Supplied material START

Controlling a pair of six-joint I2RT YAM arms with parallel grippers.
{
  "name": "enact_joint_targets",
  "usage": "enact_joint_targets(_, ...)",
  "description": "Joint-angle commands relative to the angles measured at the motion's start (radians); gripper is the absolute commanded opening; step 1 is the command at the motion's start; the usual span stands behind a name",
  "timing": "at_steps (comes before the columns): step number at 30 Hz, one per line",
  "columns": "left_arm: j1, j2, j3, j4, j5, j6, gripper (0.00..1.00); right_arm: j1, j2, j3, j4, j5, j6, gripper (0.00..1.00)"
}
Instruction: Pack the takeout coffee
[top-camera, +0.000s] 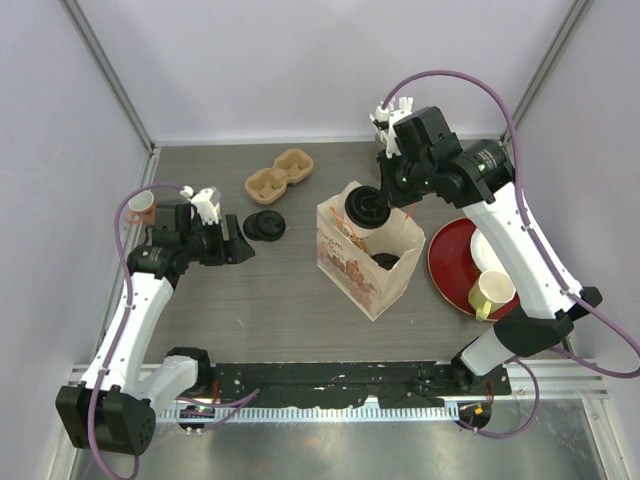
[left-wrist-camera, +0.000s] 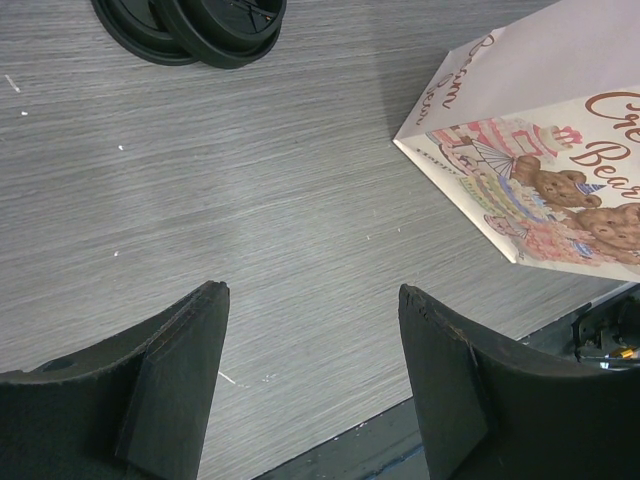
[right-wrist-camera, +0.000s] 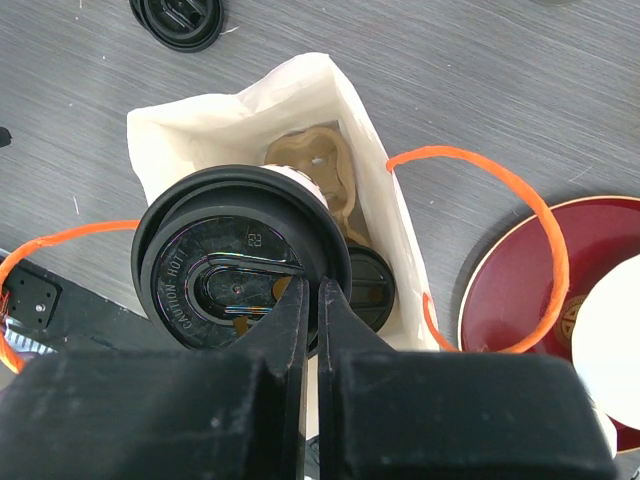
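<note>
The takeout coffee (top-camera: 360, 207) is a cream paper cup with a black lid (right-wrist-camera: 235, 262). It hangs in the mouth of the white paper bag (top-camera: 352, 268). My right gripper (right-wrist-camera: 312, 292) is shut on the rim of its lid and holds it from above. Inside the bag (right-wrist-camera: 200, 115) lie a brown cardboard carrier (right-wrist-camera: 322, 165) and a second black-lidded cup (right-wrist-camera: 372, 288), lower down. My left gripper (left-wrist-camera: 312, 300) is open and empty, low over the table left of the bag (left-wrist-camera: 540, 140).
Loose black lids (top-camera: 265, 226) lie left of the bag, with a cardboard cup carrier (top-camera: 280, 175) behind them. A pink mug (top-camera: 140, 205) stands at the far left. A red plate (top-camera: 450, 262) with cream cups (top-camera: 492, 292) sits right of the bag. The bag's orange handles (right-wrist-camera: 500, 180) hang outward.
</note>
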Motion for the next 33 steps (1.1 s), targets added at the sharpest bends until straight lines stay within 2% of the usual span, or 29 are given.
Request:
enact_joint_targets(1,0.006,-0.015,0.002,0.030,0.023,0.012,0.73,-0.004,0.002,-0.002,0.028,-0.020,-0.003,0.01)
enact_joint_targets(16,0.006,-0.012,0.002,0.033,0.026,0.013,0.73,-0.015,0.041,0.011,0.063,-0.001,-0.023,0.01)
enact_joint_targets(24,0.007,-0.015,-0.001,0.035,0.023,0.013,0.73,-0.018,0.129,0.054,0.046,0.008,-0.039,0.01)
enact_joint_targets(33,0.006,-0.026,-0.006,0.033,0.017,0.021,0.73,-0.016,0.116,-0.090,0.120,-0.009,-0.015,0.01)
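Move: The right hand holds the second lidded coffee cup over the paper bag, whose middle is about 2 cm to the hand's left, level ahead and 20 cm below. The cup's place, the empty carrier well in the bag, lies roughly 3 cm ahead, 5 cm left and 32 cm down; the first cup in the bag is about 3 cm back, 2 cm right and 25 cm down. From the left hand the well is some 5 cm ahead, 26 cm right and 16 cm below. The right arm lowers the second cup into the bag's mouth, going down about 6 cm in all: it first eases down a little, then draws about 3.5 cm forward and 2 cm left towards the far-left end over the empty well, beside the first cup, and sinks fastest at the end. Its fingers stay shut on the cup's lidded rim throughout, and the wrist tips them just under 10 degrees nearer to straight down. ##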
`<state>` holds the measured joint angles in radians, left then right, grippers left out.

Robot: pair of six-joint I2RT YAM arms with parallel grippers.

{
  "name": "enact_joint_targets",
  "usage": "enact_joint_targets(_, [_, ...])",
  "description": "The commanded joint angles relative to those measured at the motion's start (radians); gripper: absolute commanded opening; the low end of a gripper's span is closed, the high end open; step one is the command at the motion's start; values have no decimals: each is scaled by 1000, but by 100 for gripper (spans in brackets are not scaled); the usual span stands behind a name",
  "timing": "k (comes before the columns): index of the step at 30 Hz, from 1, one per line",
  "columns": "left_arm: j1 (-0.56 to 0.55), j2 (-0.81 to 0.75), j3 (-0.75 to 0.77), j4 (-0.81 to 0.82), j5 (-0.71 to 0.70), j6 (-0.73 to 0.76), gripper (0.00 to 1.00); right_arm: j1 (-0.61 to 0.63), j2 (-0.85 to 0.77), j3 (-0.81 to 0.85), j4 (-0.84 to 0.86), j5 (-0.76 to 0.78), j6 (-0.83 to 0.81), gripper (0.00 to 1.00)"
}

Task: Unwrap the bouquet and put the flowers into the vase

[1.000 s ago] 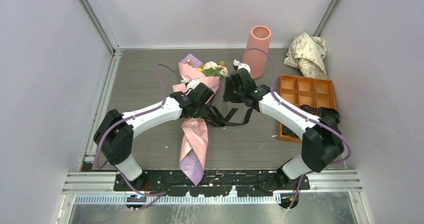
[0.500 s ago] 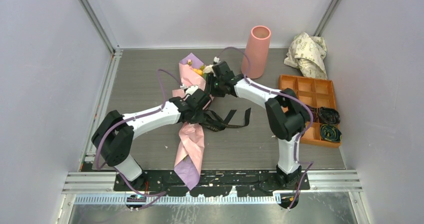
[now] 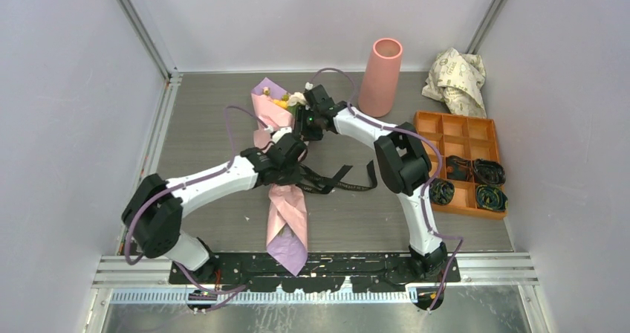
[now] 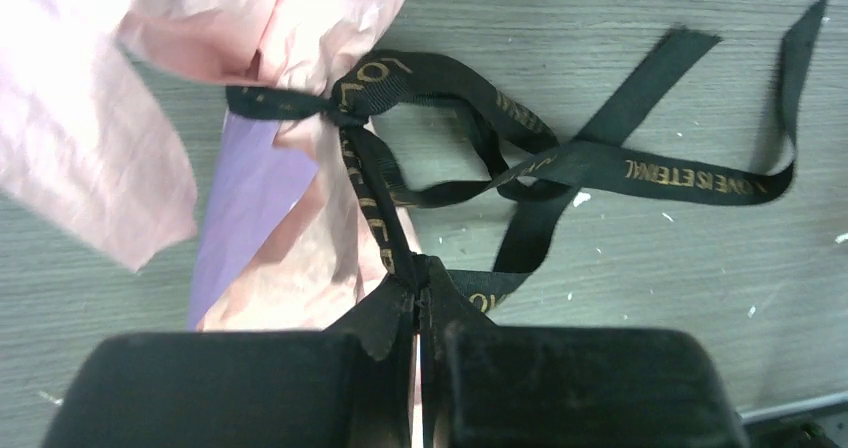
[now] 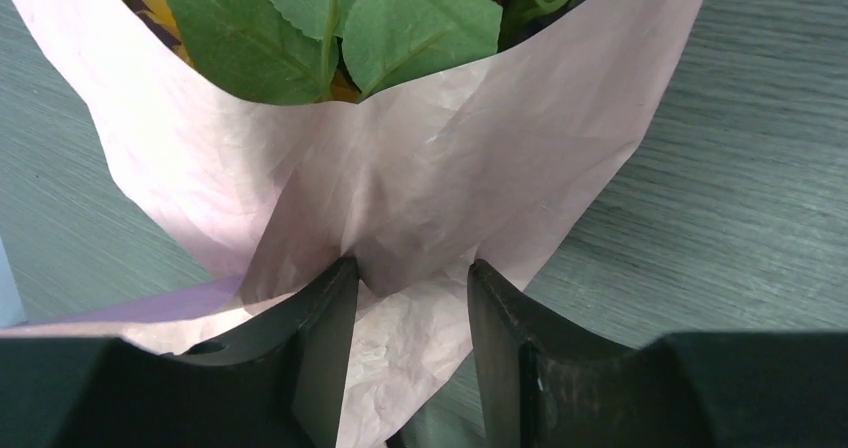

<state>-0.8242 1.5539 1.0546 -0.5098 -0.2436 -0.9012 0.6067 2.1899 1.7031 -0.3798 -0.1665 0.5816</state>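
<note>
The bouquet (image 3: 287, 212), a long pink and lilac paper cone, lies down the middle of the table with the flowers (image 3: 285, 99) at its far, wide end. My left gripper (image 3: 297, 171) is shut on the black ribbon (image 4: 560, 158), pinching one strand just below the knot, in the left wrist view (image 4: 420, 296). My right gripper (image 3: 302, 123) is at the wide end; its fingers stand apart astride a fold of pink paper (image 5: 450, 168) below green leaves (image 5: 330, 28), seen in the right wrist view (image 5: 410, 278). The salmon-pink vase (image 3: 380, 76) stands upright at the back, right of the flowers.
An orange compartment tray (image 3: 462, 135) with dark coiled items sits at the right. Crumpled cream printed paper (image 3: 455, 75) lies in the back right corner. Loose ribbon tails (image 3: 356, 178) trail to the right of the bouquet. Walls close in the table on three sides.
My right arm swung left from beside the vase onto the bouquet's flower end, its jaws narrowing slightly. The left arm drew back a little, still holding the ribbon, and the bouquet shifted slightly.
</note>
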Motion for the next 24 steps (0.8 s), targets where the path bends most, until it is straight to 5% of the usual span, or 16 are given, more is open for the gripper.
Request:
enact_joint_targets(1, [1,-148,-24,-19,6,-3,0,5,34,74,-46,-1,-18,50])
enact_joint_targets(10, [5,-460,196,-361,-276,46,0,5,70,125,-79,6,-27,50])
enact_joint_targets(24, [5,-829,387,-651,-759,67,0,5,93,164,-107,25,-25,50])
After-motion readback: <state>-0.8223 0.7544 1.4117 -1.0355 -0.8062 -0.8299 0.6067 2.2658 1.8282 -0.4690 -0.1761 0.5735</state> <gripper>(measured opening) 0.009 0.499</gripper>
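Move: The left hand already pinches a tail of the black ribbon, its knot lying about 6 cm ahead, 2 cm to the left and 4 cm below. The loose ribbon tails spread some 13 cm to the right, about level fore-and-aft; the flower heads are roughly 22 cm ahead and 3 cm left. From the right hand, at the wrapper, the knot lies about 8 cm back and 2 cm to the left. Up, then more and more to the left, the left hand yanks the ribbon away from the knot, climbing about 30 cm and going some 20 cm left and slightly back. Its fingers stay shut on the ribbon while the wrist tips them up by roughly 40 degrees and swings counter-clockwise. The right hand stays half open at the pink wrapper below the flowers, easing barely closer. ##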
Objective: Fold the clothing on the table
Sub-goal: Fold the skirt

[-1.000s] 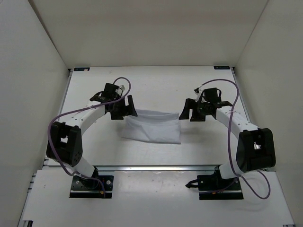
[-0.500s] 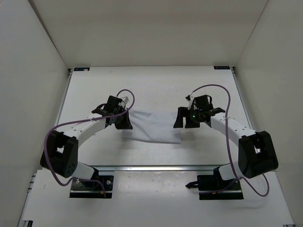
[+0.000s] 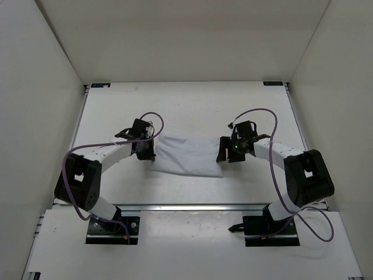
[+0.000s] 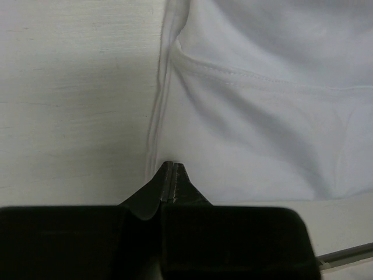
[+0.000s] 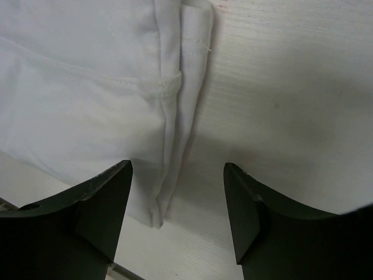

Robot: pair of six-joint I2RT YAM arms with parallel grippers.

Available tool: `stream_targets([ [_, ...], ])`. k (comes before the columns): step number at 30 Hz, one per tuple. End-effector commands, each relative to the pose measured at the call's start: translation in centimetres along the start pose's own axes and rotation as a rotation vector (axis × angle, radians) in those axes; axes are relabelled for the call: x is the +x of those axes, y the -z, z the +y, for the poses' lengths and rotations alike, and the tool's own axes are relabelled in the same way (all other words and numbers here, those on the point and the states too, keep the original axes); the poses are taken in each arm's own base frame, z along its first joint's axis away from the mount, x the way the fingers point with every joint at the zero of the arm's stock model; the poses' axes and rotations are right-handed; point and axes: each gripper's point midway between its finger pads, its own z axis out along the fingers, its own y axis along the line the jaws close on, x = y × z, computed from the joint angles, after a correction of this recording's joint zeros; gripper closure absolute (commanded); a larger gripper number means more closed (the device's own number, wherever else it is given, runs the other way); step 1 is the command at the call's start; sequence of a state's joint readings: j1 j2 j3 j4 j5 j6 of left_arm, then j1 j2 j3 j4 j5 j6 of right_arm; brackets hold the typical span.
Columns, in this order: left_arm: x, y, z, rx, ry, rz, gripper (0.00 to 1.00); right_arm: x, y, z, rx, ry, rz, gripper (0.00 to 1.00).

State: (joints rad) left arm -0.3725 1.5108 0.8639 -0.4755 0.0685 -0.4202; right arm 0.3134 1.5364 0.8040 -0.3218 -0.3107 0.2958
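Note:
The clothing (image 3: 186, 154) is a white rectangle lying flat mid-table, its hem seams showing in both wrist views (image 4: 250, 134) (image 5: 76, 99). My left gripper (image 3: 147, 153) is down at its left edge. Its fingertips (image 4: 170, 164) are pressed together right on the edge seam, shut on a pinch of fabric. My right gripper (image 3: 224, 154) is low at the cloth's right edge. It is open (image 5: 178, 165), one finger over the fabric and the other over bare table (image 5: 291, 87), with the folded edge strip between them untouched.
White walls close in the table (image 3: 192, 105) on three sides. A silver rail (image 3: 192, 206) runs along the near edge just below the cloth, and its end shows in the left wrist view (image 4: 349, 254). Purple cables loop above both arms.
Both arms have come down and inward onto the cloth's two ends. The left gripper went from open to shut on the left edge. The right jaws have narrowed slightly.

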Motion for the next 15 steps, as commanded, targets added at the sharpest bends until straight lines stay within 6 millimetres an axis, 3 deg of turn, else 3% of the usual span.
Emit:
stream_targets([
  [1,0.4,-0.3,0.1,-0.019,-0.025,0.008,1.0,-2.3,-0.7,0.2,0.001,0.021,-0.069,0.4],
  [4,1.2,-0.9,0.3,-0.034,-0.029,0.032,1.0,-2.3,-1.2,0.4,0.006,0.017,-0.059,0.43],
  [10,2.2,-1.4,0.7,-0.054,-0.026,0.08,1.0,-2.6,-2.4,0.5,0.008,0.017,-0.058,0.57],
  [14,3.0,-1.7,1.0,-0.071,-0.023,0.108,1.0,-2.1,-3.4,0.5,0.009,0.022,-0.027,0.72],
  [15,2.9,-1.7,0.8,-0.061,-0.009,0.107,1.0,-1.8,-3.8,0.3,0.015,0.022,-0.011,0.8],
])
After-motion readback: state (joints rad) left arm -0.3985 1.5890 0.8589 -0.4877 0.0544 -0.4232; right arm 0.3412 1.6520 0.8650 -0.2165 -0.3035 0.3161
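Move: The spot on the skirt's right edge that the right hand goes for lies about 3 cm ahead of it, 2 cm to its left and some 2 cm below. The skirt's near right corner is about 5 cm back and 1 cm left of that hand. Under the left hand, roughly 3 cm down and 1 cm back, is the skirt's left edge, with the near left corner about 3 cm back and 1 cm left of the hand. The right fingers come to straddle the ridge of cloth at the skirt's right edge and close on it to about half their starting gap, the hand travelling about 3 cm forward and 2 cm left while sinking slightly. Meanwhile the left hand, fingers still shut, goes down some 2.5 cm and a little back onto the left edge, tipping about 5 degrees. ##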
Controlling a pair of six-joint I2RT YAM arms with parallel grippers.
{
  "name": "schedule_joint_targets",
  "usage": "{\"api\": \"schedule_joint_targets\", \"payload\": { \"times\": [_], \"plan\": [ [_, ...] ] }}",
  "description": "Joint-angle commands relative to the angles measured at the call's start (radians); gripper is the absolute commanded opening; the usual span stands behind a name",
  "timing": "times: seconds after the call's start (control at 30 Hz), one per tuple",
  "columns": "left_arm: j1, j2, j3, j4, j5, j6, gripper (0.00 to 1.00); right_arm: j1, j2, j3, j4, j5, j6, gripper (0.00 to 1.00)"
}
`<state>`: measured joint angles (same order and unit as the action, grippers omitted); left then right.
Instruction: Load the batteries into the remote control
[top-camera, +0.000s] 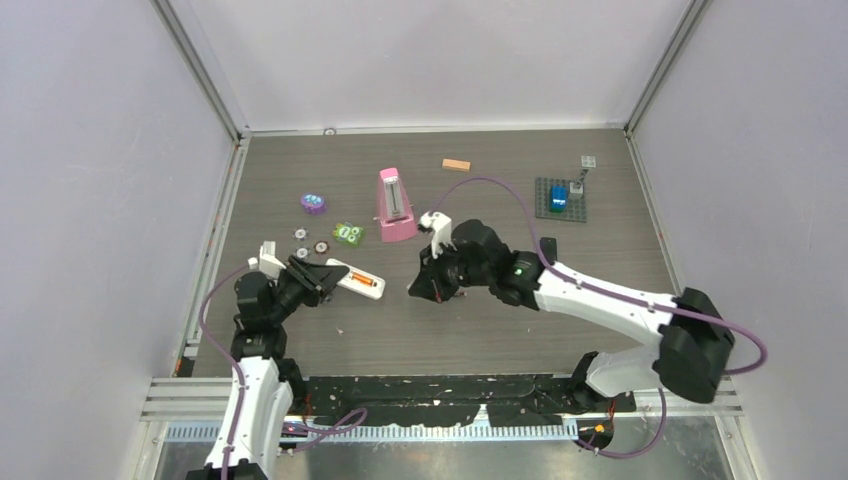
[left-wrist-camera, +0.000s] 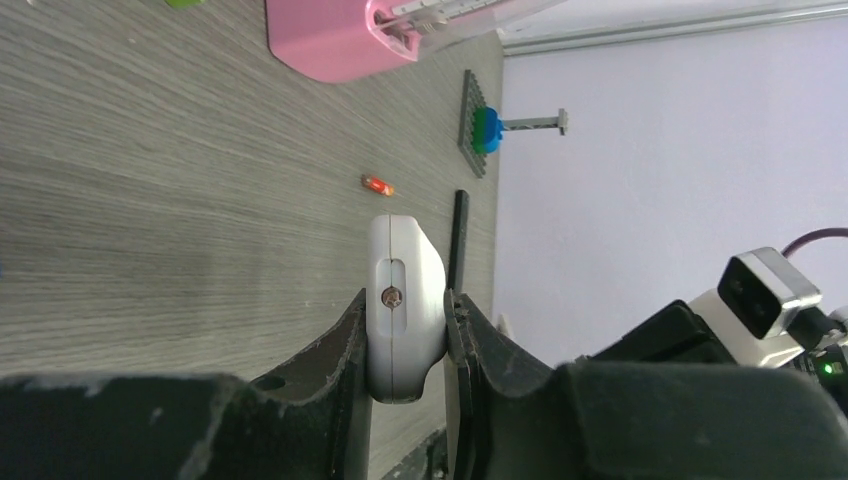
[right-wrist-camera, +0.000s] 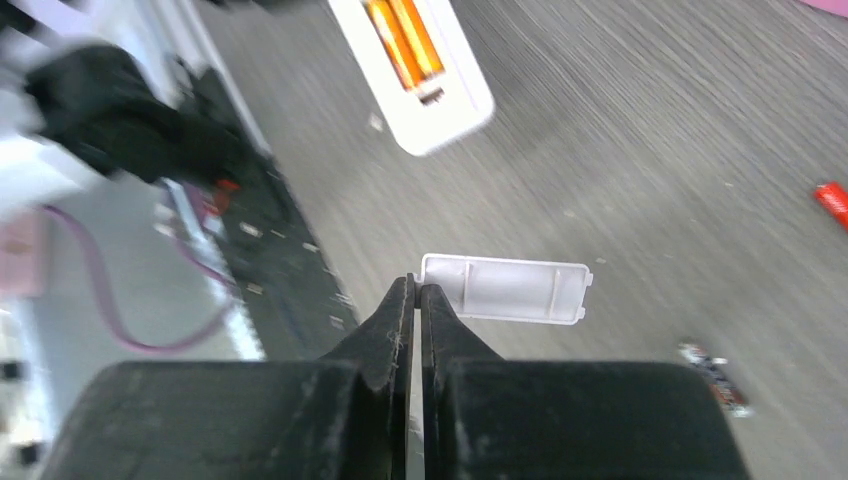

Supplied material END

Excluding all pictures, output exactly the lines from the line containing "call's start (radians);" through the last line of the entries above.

▶ **Exercise output**
  "description": "Joint-angle commands relative to the angles measured at the call's start (radians); gripper is the absolute commanded opening; the usual span stands behind a name",
  "timing": "times: seconds after the call's start (control at 30 Hz), one per tuple",
  "columns": "left_arm: j1, j2, j3, j4, j5, j6, gripper (0.00 to 1.00); right_arm: j1, j2, j3, j4, j5, j6, gripper (0.00 to 1.00)"
}
`<state>`: measured joint angles (same order and unit as the action, grippers omitted); left then right.
Instruction: Load the batteries into the remote control
[top-camera, +0.000s] 
[left-wrist-camera, +0.000s] 
[right-wrist-camera, +0.000s] 

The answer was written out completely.